I saw my dad’s family last night for the first time, many of them, in 12 years. The five of us (my mom, dad, brother and sister-in-law) piled into my dad’s Pontiac and drove about an hour from the suburbs of Detroit to my aunt Nora’s house in Owosso, Mich. Along the way, we passed farms and large tracks of empty land. On one lawn, there was an 18-wheeler outlined with colored Christmas lights. My dad said “You don’t see that very often.” We played 20 questions and the alphabet game like we used to do when I was 10 years old and drove to Flint for Easter and Christmas.

My dad is the second of seven siblings (four brothers and two sisters), and his family lives in downtown Flint, Mich. where he grew up. He was the only one to go to college, live abroad (in Germany) and leave his hometown. My uncles are all married with children; my aunts are married with no children. A couple of my uncles deliver beer for a living (my cousin P. delivers Miller, so he rivals my uncle B. who delivers Bud). My dad is now an executive at the biggest hospital in Michigan based on in-patient beds.

When we arrived at Aunt Nora’s, three hours late because my brother, sister-in-law and I had flown from D.C. that afternoon, we gave everyone hugs, but it felt slightly awkward. We ate ham, macaroni and cheese, green beans and brussel sprouts. I drank a red Faygo. There was a chocolate fountain bubbling with creamy milk chocolate to put over lady fingers.

In the basement, my cousins played pool and darts in a cloud of smoke while a couple of my uncles took jaeger bombs.
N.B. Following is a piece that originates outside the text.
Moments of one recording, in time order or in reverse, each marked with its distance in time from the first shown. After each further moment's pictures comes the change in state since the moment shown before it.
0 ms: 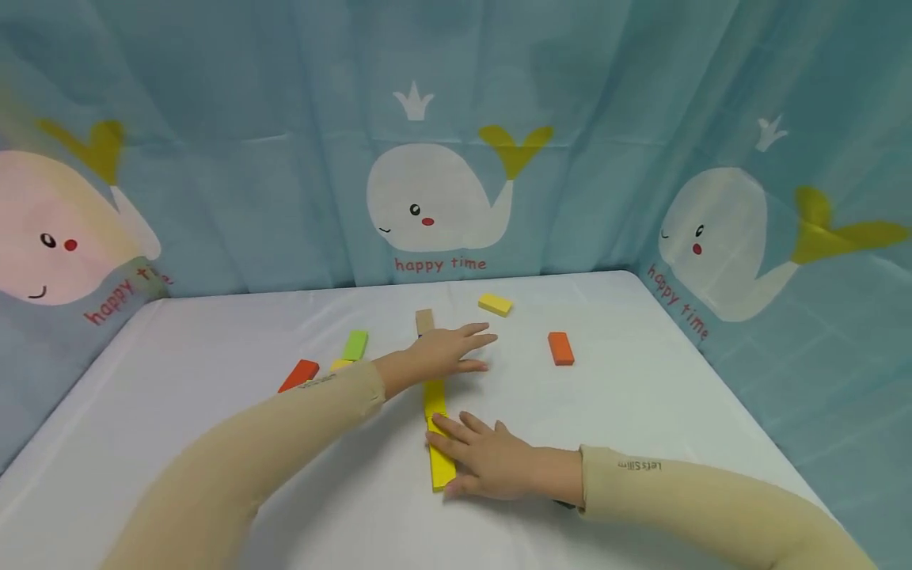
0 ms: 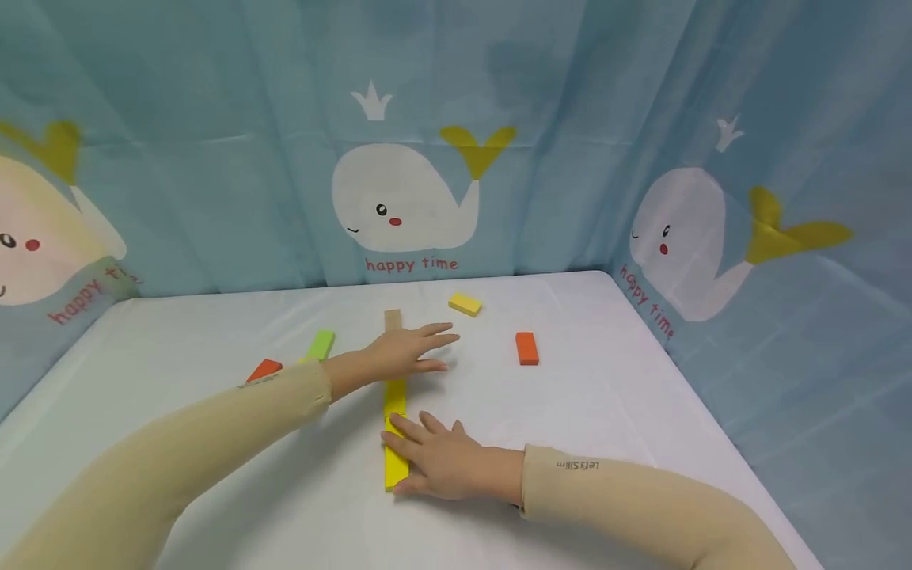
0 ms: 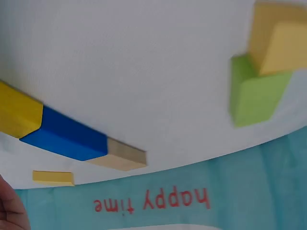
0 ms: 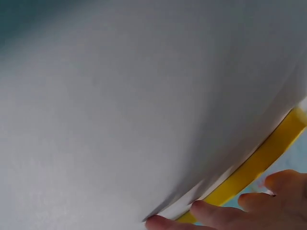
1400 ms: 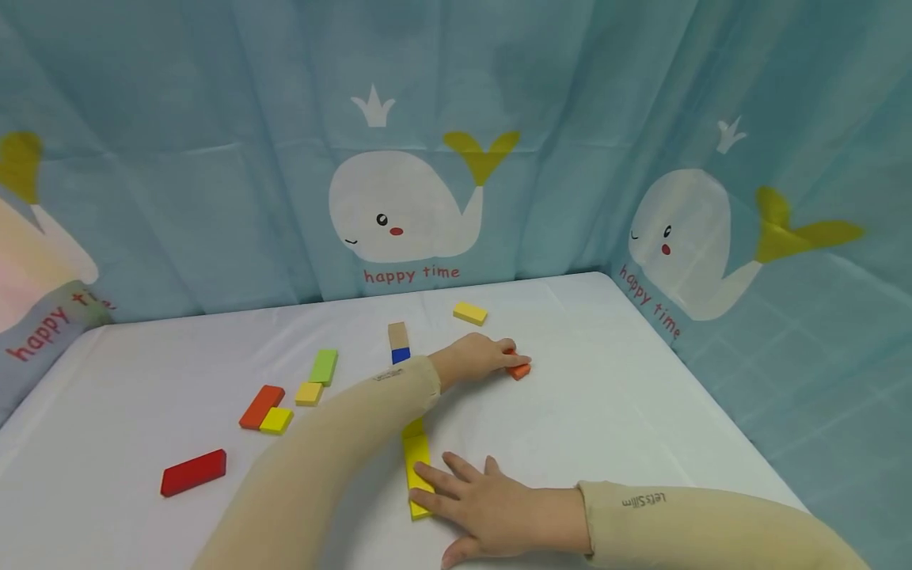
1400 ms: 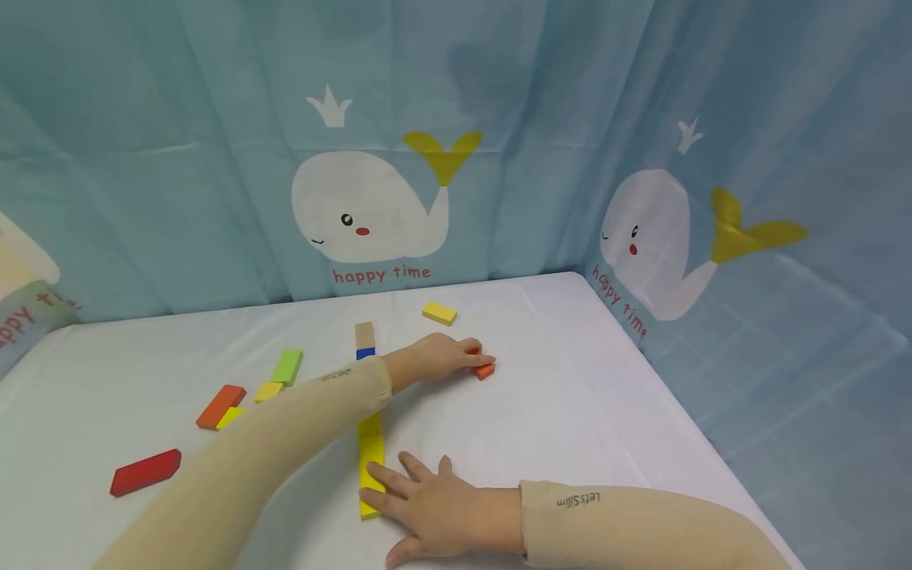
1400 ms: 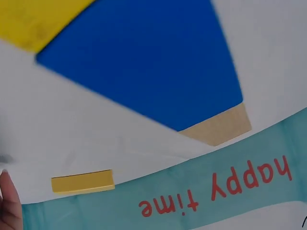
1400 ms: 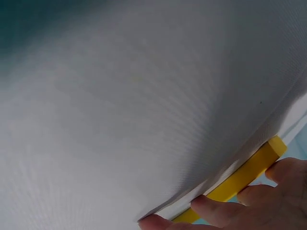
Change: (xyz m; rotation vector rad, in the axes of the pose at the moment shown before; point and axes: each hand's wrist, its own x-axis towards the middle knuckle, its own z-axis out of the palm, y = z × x) left_hand 0.099 0.029 0.025 0.368 -0.193 0.179; right_hand -0.026 0.000 0.015 -0.198 -0.006 -0.177
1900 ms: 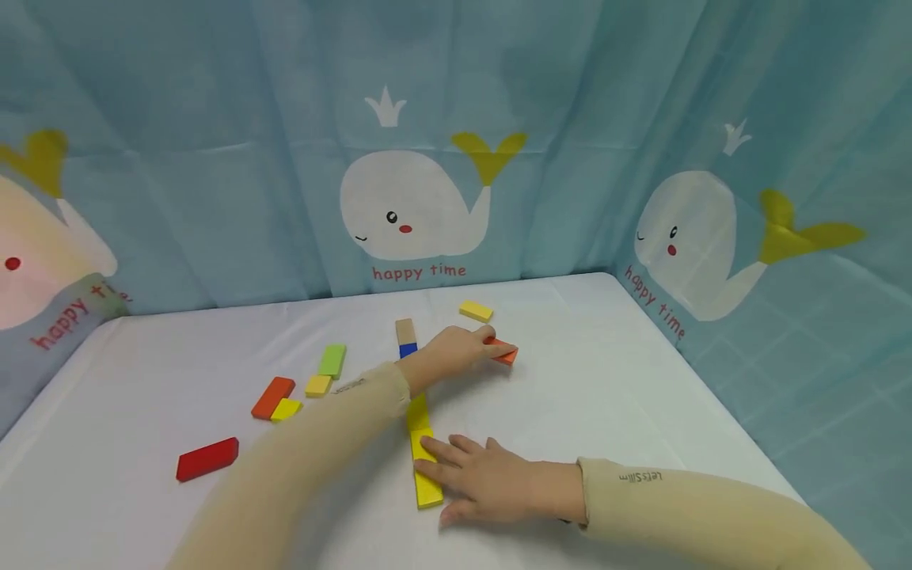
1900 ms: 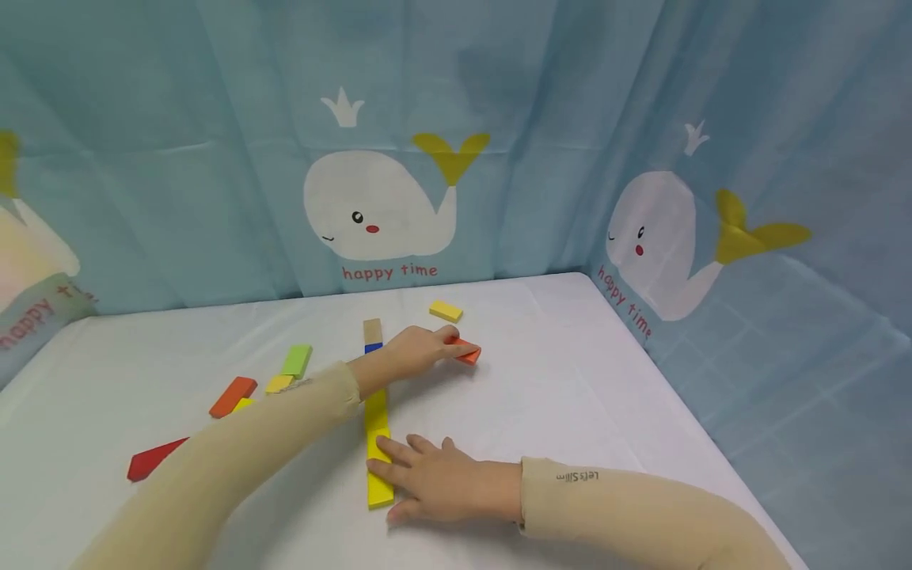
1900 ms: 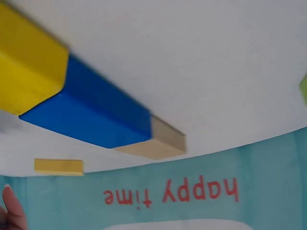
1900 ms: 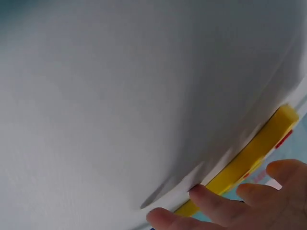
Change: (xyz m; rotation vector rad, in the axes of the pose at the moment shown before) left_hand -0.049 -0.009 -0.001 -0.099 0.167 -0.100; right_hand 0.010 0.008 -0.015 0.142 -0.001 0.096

My cousin Stacy, who’s a sophomore at Michigan State University, sat on the stairwell and told my dad and me how she hates it and commutes twice a week from Flint. I could tell my dad was worried she might not finish school and tried to encourage her in a subtle way. She said she would if my dad runs a 5K with me in two years after he gets reconstructive knee surgery, which he needs after tearing both of his ACL ligaments years ago.

I spent much of the evening making faces at my 17-year-old cousin’s one-year-old baby Mihela. She’s learning to walk; she grasped her little hands around each of my pointer fingers and I walked her in her bouncing red lace dress around the house.

It was fun to chat with all of my dad’s brothers, they look so much like him. It was nice to reconnect with family and hear them bicker while laughing like siblings everywhere do. My aunt Nora told the story about how my dad threw her off the porch when she was seven or eight years old and accidentally broke her collarbone. She said it was because he wanted to watch American Bandstand and she wanted to watch cartoons, and he shook his head and said, “No, no, no.”